#### [Supplied material]
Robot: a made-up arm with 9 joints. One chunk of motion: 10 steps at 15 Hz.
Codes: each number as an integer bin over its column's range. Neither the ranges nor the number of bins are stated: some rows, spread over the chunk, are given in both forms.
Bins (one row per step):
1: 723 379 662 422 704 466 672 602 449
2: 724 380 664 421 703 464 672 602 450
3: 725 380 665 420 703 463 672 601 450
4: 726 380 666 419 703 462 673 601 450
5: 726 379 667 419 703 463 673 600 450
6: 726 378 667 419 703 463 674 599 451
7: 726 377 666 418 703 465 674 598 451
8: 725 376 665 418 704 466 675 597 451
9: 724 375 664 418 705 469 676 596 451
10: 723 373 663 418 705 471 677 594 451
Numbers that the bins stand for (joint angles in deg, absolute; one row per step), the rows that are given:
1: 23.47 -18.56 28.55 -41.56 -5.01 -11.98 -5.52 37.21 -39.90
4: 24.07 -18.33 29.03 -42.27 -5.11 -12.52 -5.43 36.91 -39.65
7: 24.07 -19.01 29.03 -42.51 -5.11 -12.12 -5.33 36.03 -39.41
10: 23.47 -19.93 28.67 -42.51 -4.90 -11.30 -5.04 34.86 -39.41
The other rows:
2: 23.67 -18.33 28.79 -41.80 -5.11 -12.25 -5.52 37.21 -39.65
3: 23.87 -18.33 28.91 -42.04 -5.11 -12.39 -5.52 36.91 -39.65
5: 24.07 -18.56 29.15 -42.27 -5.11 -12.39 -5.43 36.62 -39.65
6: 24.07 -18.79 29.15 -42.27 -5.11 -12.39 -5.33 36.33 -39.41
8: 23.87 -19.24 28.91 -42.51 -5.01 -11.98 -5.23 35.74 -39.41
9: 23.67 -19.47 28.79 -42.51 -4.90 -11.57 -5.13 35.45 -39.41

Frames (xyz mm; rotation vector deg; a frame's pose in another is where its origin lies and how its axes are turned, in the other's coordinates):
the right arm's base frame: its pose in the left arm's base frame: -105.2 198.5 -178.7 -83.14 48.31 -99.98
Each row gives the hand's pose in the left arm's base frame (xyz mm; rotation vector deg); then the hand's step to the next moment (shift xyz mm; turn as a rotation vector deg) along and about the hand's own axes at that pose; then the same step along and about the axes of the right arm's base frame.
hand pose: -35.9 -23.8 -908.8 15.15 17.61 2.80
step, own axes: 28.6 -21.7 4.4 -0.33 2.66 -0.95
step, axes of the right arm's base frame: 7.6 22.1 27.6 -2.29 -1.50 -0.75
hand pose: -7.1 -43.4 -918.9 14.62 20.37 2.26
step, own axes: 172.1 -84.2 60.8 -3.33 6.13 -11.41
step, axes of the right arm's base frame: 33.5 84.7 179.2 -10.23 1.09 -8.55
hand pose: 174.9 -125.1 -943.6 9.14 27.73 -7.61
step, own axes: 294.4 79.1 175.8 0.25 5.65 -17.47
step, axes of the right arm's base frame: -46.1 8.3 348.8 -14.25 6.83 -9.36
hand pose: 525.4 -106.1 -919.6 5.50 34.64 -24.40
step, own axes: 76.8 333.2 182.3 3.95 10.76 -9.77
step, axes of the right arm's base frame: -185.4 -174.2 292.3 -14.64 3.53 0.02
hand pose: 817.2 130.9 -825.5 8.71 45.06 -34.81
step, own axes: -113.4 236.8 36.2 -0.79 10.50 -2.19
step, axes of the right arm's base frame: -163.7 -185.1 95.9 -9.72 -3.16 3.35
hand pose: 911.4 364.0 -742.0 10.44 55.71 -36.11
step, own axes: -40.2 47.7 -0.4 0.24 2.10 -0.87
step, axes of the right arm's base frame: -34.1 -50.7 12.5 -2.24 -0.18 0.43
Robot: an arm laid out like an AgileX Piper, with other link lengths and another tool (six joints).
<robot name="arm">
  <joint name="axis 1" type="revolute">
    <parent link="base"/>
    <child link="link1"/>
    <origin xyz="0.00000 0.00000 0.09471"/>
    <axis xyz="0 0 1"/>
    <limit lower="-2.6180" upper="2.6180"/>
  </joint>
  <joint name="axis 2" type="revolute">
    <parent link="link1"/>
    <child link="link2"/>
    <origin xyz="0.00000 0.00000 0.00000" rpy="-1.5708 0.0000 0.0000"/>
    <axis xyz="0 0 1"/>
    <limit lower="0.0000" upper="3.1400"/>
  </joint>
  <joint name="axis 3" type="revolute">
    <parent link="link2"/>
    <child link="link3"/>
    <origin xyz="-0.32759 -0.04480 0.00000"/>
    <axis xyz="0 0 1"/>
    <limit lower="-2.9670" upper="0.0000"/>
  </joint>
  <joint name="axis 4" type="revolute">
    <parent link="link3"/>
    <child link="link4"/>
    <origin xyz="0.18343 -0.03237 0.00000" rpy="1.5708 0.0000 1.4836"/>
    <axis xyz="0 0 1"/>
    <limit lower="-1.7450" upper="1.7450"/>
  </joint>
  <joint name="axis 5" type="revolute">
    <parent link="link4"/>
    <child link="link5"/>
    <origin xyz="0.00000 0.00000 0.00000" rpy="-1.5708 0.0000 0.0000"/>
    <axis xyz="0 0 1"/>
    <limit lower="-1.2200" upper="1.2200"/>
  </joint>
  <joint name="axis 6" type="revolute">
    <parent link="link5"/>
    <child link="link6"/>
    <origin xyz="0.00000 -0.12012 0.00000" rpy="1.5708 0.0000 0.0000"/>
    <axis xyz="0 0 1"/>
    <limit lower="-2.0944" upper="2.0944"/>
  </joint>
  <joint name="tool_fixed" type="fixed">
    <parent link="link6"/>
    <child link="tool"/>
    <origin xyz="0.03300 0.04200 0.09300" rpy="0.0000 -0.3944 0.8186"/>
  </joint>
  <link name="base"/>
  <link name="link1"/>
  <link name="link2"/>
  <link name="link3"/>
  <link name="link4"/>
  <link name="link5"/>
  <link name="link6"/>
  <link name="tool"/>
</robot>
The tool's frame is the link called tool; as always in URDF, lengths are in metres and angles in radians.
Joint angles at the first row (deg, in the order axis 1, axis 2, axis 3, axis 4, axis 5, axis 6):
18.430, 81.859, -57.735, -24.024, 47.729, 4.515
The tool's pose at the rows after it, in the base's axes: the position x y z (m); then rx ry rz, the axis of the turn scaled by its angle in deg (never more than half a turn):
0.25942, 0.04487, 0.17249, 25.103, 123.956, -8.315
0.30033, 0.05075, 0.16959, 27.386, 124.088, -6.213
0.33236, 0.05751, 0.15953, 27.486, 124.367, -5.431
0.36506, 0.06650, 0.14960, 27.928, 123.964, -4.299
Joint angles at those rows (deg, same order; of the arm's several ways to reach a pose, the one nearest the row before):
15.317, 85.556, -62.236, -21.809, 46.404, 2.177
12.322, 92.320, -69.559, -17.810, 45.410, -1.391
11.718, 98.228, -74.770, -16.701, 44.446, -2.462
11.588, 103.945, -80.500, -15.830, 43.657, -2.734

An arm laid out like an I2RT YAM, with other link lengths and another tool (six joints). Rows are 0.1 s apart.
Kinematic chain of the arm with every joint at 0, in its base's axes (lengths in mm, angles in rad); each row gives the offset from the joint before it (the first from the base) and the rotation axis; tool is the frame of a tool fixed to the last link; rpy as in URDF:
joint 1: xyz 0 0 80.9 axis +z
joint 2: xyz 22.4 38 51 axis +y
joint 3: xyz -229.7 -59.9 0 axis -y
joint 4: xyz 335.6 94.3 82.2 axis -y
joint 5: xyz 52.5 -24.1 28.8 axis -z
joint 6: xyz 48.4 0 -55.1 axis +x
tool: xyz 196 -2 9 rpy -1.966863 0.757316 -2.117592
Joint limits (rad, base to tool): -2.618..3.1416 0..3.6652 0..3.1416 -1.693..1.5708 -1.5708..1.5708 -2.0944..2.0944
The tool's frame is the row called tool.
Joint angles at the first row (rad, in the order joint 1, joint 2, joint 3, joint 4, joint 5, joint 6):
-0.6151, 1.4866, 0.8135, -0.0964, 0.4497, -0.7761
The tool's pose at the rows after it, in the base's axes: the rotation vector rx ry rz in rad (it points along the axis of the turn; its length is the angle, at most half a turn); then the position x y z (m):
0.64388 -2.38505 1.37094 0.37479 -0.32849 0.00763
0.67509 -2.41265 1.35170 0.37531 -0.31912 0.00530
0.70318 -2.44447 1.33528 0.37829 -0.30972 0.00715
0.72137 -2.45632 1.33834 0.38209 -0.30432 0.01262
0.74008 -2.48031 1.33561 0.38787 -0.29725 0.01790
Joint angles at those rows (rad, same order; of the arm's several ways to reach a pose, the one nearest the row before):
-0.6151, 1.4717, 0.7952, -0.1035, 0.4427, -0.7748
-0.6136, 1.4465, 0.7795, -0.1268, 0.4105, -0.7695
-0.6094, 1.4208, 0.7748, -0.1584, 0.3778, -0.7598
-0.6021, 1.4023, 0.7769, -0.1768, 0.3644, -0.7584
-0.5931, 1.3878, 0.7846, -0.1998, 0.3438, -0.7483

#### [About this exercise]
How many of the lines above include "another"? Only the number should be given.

#### [Task result]
3